Key water quality parameters include dissolved oxygen, carbon dioxide, chlorine, ammonia, and pH levels. Dissolved oxygen is essential for fish survival, while high carbon dioxide levels can interfere with oxygen uptake. The pH range of 6.5 to 9 is optimal for most fish species, and deviations from this range can be harmful.
4. Hazards Associated with Chemical Contaminants
Chemicals in fish ponds often originate from agricultural runoff or industrial waste. N’Daw (1991) noted that pesticide pollution is a significant concern, especially from widespread agricultural use and vector control campaigns near fish farms. Common pesticides like DDT, lindane, and endosulfan can enter aquatic environments, either directly or through land runoff.
Chemicals used in fish treatment, such as formalin, malachite green, and chloramine, can also pose risks. Edward (1993) warned that improper application of these chemicals can be toxic to fish, damaging gills and causing respiratory distress.
Management-Related Agents Causing Hazards
While Africa was once thought to be free from aquatic contamination, increased industrialization, urbanization, and land exploration have introduced a variety of pollutants into aquatic environments. Fish cultured in contaminated waters are not only more vulnerable to diseases but can also become a source of public health hazards.
Organic manure, used to fertilize ponds, can introduce microorganisms and parasites, increasing the risks of contamination. Ogbondeminu et al. (1992) recommended storing manure for at least two weeks before application to reduce coliform bacteria and other harmful pathogens.
Additionally, the indiscriminate use of antibiotics and antimicrobial drugs in fish farming has led to the emergence of antibiotic-resistant bacteria. This poses a public health risk, as resistant bacteria can transfer to humans. For instance, tetracycline has been shown to induce drug-resistant plasmids in bacteria, making it a regulated substance in many countries (Shepherd and Bromage, 1992).

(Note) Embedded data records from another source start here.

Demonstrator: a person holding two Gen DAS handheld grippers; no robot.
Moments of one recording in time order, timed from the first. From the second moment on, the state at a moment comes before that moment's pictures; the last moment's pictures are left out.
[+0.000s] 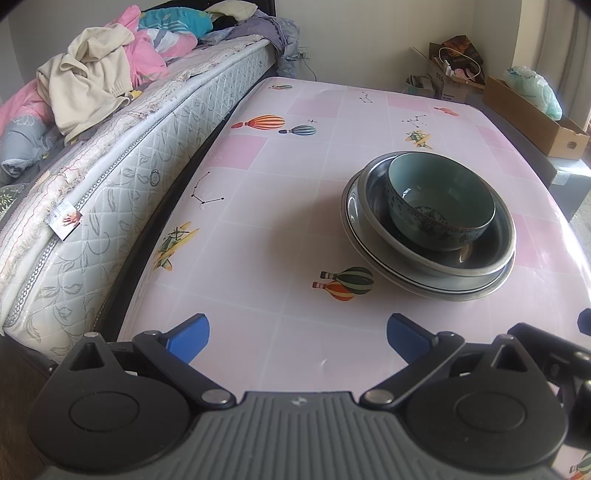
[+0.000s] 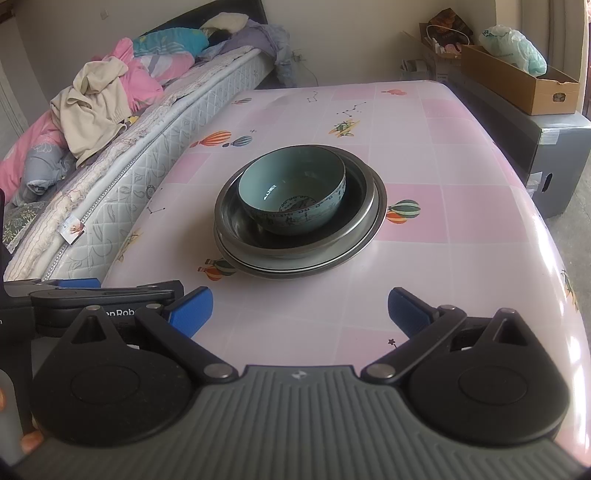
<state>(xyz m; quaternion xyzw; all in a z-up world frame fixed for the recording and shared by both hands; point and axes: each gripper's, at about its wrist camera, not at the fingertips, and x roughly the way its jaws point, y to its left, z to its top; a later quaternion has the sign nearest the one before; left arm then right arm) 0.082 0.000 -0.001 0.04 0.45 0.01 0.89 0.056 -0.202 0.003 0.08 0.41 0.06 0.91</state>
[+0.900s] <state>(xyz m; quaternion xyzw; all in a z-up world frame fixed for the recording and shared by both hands) 0.081 0.000 -0.001 0.04 0.45 0.01 0.89 0.056 -0.200 0.003 0.08 0.41 0.06 0.91</state>
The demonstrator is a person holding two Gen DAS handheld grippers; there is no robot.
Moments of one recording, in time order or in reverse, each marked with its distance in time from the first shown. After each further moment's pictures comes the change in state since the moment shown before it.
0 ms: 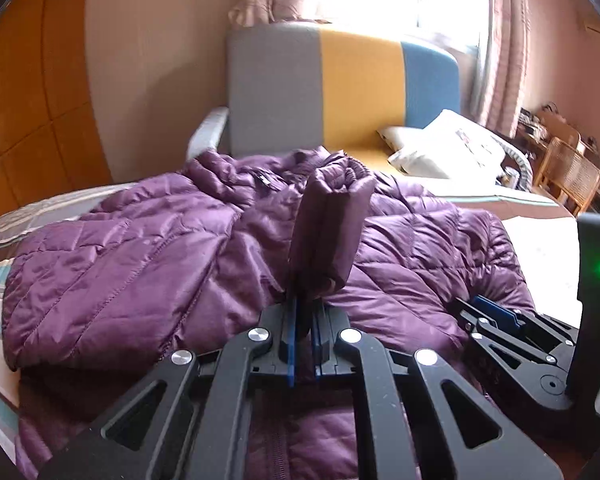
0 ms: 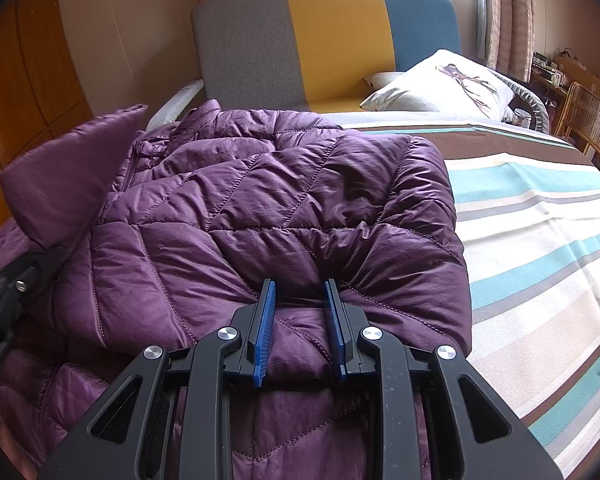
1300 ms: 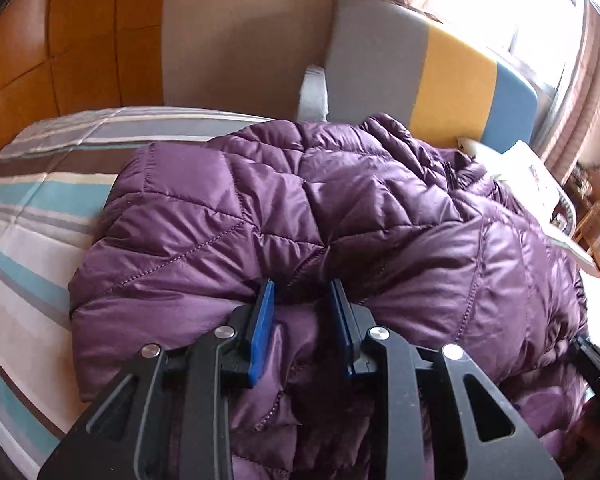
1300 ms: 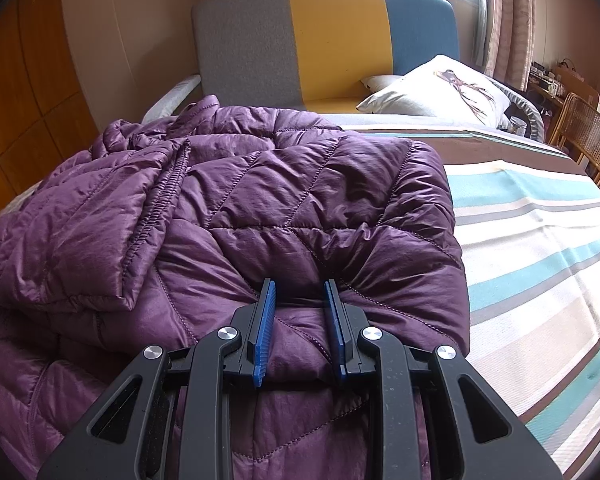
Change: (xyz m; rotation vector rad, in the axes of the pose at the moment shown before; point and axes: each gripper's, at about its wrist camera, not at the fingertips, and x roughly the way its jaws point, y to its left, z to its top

Treatment and Control Strategies for Causal Agents
1. Bacterial Causes: Avoid overcrowding and over-fertilizing the pond to prevent algal blooms and oxygen depletion. Practice recommended feeding rates.
2. Fungal Causes: Maintain good pond sanitation, regular feeding, proper stocking, and fertilization to prevent fungal infections.
3. Viral Causes: Similar to bacterial and fungal prevention, practice proper sanitation and management to prevent viral outbreaks.
4. Parasitic Causes: Keep ponds free of weeds and control predators. Apply lime at recommended rates for disinfection.
Management-Related Causes
Management-related hazards are often due to mismanagement of resources such as water quality, feeding, and overcrowding. Seeking technical assistance from extension workers and adhering to proper pond management practices can help mitigate these risks.
In conclusion, fish farming presents several hazards to farmers, attendants, and consumers. However, these risks are not exclusive to aquaculture. This review aims to raise awareness about the potential occupational hazards involved in fish farming, encouraging farmers to adopt preventive measures to protect both themselves and their produce.